Дома сидеть… И что? В телевизор пялиться?! Сверлить взглядом стену в тишине? Да он головой двинется! Особенно теперь…
Ему каждую ночь снилась Дарья. Каким-то он совсем планочным стал. И эти сны… Они не были теми, что поначалу его явно с похоти накрывали чистым желанием. Нет, поменялось все. Переплавилось.
Сейчас его, как гвоздем по аорте продирало, пробивало невыносимой, алчной потребностью быть рядом с ней. Просто рядом! Хоть бы видеть около себя, о большем и не думал сейчас.

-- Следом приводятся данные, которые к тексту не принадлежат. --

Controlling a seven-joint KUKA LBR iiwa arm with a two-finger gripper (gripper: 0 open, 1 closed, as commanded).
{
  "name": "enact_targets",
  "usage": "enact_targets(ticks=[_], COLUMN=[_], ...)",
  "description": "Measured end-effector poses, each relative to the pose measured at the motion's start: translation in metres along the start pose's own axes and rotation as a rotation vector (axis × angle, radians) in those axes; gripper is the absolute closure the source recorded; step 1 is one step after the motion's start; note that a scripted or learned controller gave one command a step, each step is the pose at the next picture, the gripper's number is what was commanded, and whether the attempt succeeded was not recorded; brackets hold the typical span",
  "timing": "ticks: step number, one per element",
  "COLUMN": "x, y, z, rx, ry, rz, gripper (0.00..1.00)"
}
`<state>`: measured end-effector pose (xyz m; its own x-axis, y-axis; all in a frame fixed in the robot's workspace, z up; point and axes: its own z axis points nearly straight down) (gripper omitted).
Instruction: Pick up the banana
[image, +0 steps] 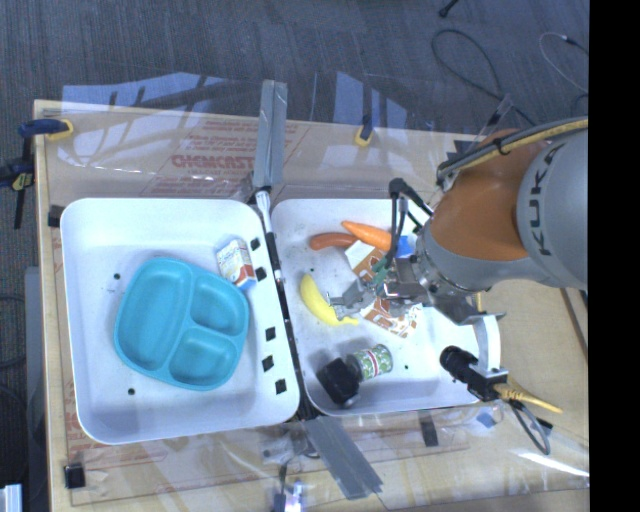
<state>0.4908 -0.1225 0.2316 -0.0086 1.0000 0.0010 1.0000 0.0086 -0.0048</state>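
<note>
In the left bin (80, 300) lie a blue divided plate (182, 323) and a small carton (234, 263), well apart from the work. The banana (318, 300) lies in the right bin (420, 400), near the dividing wall. Just right of it the tool (355, 297) hovers at its lower end, nearly touching; whether it is spread or closed cannot be told. A grab could slip off the curved peel or catch the printed packet (385, 310) alongside. The arm (500, 220) hides the bin's right part.
</note>
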Motion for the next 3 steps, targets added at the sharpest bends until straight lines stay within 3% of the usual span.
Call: enact_targets(ticks=[1,2,3], x=[0.0128,0.0153,0.0147], y=[0.0323,0.0312,0.0312], z=[0.1139,0.1065,0.1062], rx=[-0.017,-0.009,-0.01], ry=[-0.01,-0.006,-0.007], rz=[-0.118,-0.128,-0.127], gripper=[0.0,1.0,0.0])
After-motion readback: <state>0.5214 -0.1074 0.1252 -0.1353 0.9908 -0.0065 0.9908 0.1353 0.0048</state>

Но… Сам же решил, что этим подставит только?! Все правильно и разумно. Все обосновано.
Но телу и чему-то еще глубоко в груди было по х*ру! Его изламывало! Кромсало плоть на куски по ощущениям. А все потому, что эти сны изводили, изорвали душу в клочья не хуже, чем тот взрыв его тело искорежил!
Она плакала. Каждую греб*ную ночь!
Рыдала совсем рядом, он чувствовал прикосновение ее рук, дыхание на своей коже, тихие слова, умоляющие не сдаваться!.. А ему так больно, грудь огнем пылает! И Олег отчаянно пытается вырваться из тьмы, которая давит невыносимым прессом… дышать едва в состоянии.
Гутник помнил такую тьмы: первые несколько дней в реанимации именно этой чернотой запомнились. И в своем сне — он знал, что умирает. Окончательно, без всякой надежды. Но болью кромсало изнутри именно то, как горько она рядом плачет, упрашивая его с ней остаться, а Олег бессилен даже просто глаза открыть, чтобы еще хоть один раз увидеть обожаемую и бесценную!.. Он не хотел умирать. Не был готов совершенно… Он просто не мог ее оставить!..
Но его никто не спрашивал.
Стоило ли говорить, что подрываясь посреди ночи от того, что до нее пытался докричаться, Гутник не чувствовал себя лучше или хотя бы отдохнувшим?
Потный, разбитый, ощущающий себя будто вечно-пьяным от недосыпания и лекарств… Дьявол! Олег действительно себя паршиво чувствовал!